Daneben noch stark blaustichig was nicht wegzubekommen ist, das zu helle Bild hab ich mittlerweile in Griff wobei der Monitor lang braucht bis er seine Endhelligkeit erreicht.

Wie stehen meine Chancen für Umtausch oder Wandlung des im Pro Markt gekauften Gerätes ? Die werden mir das kaum glauben und Erfahrungen mit den Service von HP hab ich auch nicht ( nachher mehr Telefonkosten wie das Gerät wert ist - hatte ich mal bei Lexmark 


			Dieser Inhalt steht nur eingeloggten Mitgliedern zur Verfügung.
        

 )

Wer hat noch Erfahrung mit diesen Gerät oder hatte ich einfach nur Pech ?


----------



## Naumo (22. September 2009)

komisch..
ich hab mit meinem 2228H keinerlei dieser probleme.. 
was hat hp da falsch gemacht beim nachfolger...


----------



## roboto (26. September 2009)

TN Panel und Overdrive? Ist das nicht ein Feature der langsameren Panels? Bei HP kann man Pech haben, da man oft einer Panelhersteller-Lotterie ausgesetzt ist. Hab selbst den w2228h, wobei ich den einmal umtauschen musste, bei dem Model gab es zwei unterschiedliche Panels, das eine blaustichig, das andere nicht. Versuch herauszukriegen, wie die Situation beim 2229 und beschwafeln halt den Lieferanten.


----------



## Suppo (17. Oktober 2009)

Mit Abstand das mieseste Panel was ich bisher hatte, im Vergleich zu unseren Samsung oder Lg der wirklich letzte Schrott.
Umtausch wird halt durch die Aussage, irgendein anderes Gebrauchtgerät zu bekommen zur Lotterie.
Ich ärgere mich immer noch über meinen vorschnellen Kauf - selbst Billiggerät mit Analoganschluss bei einer Bekannten hat wesentlich besseres Bild.
Inputlag war immer ein theoretischer Begriff für mich der aber nun deutlich zu spüren ist heul, heul
Werde den Dreck bis Weihnachten ersetzen..............


----------



## Tectrex (18. Oktober 2009)

Wie schon auf CB geschrieben, ich habe den gleichen Monitor und bin absolut zufrieden 
Auch ne PS3 angeschlossen, und hat ein Top Bild.


----------



## Wolfseye (7. Dezember 2009)

Also, ich hab mir den Monitor auch gestern gekauft und war erst bissel geschockt über das Ruckeln bei Spielen etc. und war schon kurz davor den wieder umzutauschen.
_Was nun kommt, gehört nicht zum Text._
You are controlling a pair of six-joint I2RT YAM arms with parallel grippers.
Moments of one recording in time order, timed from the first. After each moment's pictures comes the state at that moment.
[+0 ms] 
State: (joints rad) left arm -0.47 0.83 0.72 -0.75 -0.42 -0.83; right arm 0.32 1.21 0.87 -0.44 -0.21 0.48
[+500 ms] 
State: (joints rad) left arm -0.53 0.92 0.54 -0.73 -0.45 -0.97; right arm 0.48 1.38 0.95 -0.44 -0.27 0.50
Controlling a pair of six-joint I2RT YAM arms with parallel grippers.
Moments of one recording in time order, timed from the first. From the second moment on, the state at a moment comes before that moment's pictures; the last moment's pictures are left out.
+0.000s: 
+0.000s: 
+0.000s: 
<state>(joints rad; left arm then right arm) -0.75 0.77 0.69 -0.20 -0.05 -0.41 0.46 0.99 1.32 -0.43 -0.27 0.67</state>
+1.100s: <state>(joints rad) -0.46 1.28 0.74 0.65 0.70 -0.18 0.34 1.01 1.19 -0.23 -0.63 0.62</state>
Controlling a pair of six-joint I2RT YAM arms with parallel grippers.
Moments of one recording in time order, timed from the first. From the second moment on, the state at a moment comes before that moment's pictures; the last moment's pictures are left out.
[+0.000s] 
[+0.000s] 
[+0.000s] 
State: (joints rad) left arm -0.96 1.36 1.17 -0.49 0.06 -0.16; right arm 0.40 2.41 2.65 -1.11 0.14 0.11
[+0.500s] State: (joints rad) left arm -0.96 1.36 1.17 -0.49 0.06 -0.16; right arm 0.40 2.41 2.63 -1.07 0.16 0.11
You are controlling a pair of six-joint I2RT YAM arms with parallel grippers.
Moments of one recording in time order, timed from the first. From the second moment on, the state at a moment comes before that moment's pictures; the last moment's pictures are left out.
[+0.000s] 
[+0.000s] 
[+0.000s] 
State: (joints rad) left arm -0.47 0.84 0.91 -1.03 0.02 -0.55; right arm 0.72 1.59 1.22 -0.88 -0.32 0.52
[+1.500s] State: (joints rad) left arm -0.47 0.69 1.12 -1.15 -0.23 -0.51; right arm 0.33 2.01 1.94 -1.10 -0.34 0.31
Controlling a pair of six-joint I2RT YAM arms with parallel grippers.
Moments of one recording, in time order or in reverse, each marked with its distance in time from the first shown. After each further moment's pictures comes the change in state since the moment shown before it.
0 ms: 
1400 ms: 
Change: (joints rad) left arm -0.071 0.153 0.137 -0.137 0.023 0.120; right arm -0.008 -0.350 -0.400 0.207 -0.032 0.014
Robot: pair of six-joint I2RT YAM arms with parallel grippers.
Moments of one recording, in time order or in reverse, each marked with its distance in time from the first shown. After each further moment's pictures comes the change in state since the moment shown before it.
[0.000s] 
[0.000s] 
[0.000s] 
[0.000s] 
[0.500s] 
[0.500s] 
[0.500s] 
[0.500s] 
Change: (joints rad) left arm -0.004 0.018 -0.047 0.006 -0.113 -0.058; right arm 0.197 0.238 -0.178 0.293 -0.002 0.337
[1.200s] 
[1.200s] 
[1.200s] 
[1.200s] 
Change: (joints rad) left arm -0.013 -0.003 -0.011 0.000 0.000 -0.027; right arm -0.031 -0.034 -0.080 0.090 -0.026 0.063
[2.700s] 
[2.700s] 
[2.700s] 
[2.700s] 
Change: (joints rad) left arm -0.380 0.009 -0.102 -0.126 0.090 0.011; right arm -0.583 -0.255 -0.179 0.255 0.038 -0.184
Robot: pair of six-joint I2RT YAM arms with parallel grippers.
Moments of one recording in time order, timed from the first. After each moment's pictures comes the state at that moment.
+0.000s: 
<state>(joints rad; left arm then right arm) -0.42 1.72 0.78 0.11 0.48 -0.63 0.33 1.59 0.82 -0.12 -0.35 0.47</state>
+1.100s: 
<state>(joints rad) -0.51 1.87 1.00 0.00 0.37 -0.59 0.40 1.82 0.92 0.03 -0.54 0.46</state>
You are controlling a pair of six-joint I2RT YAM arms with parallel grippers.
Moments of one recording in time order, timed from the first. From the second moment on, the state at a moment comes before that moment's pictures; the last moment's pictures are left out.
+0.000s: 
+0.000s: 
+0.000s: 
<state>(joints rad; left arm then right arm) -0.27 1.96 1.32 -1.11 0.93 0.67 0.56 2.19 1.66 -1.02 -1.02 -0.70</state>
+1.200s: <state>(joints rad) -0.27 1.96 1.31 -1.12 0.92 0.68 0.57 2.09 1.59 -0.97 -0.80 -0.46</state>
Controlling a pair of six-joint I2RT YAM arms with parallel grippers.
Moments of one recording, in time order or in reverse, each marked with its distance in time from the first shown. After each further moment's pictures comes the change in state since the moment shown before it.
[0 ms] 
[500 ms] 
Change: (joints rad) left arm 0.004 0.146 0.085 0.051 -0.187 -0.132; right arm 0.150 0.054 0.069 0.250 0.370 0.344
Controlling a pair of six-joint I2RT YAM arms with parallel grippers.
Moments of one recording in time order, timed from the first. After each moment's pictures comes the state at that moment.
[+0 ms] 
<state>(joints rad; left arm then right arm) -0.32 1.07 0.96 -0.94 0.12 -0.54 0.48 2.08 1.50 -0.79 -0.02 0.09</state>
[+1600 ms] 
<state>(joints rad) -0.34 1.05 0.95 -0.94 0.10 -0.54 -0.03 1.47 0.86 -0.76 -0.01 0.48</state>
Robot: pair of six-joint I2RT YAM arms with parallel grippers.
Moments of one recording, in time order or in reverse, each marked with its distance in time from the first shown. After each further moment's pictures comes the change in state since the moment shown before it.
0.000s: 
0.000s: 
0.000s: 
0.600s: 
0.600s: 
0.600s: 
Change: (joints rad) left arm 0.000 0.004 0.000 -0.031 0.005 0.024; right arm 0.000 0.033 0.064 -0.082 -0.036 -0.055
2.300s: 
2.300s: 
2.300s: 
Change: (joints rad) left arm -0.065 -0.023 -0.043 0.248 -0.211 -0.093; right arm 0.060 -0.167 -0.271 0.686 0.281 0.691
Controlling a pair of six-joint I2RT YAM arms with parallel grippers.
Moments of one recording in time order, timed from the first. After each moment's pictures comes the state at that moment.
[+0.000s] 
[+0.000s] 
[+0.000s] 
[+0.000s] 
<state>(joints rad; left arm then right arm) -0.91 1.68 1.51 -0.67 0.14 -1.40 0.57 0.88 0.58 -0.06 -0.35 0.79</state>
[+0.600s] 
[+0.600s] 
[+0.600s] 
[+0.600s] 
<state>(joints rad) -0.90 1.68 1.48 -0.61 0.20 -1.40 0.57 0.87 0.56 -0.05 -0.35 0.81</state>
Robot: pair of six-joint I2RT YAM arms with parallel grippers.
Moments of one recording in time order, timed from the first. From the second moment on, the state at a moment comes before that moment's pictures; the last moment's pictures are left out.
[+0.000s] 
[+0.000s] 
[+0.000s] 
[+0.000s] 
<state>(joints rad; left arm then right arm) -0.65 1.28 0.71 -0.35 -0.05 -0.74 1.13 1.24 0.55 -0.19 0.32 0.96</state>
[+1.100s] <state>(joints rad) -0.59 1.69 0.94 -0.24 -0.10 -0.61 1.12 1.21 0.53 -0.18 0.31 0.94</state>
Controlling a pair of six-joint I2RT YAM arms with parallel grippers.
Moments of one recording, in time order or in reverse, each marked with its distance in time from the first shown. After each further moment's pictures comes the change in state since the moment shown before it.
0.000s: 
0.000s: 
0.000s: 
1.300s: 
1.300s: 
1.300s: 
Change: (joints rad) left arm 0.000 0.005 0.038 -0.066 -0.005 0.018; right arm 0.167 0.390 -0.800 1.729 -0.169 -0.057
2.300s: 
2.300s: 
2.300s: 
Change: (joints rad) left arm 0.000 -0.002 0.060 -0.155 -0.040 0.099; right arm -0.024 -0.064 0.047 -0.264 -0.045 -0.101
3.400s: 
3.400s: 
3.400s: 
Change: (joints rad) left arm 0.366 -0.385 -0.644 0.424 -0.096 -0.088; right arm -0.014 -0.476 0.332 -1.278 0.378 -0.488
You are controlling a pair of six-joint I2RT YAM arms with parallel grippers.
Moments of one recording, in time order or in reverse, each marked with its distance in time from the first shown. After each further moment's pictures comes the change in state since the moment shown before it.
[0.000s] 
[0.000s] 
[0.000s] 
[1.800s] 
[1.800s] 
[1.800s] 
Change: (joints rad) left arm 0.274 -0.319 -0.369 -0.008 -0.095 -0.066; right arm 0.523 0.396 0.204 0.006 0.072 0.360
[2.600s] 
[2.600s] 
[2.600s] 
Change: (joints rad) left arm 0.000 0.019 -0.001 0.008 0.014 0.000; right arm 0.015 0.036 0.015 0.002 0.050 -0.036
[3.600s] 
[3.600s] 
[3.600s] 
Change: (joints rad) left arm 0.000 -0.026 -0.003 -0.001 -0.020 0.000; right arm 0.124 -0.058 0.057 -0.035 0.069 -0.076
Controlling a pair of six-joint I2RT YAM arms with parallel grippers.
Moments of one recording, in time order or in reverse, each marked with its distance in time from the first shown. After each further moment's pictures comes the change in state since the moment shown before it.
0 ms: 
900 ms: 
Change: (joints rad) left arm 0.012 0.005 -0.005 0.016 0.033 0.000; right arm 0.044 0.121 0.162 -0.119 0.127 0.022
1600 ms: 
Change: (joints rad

Da dachte ich mir, schau doch mal ob's auf der HP Seite nen besseren Treiber gibt als den der auf der CD dabei war. Gefunden, runtergeladen, installiert, voila. Keine Probleme mehr.

Über das Panel kann man geteilter Meinung sein, sicher nicht das ultimativste, aber es gibt auch schlimmere. Für mich war der Monitor hier eine Entscheidung weil ich endlich einen mit einem solchen Fuss haben wollte. Speziell meine Schreibtischverhältnissen entsprechend.

Und die Games die ich mittlerweile drauf getestet habe, laufen einwandfrei. Kein Nachleuchten, kein sonstwas.


----------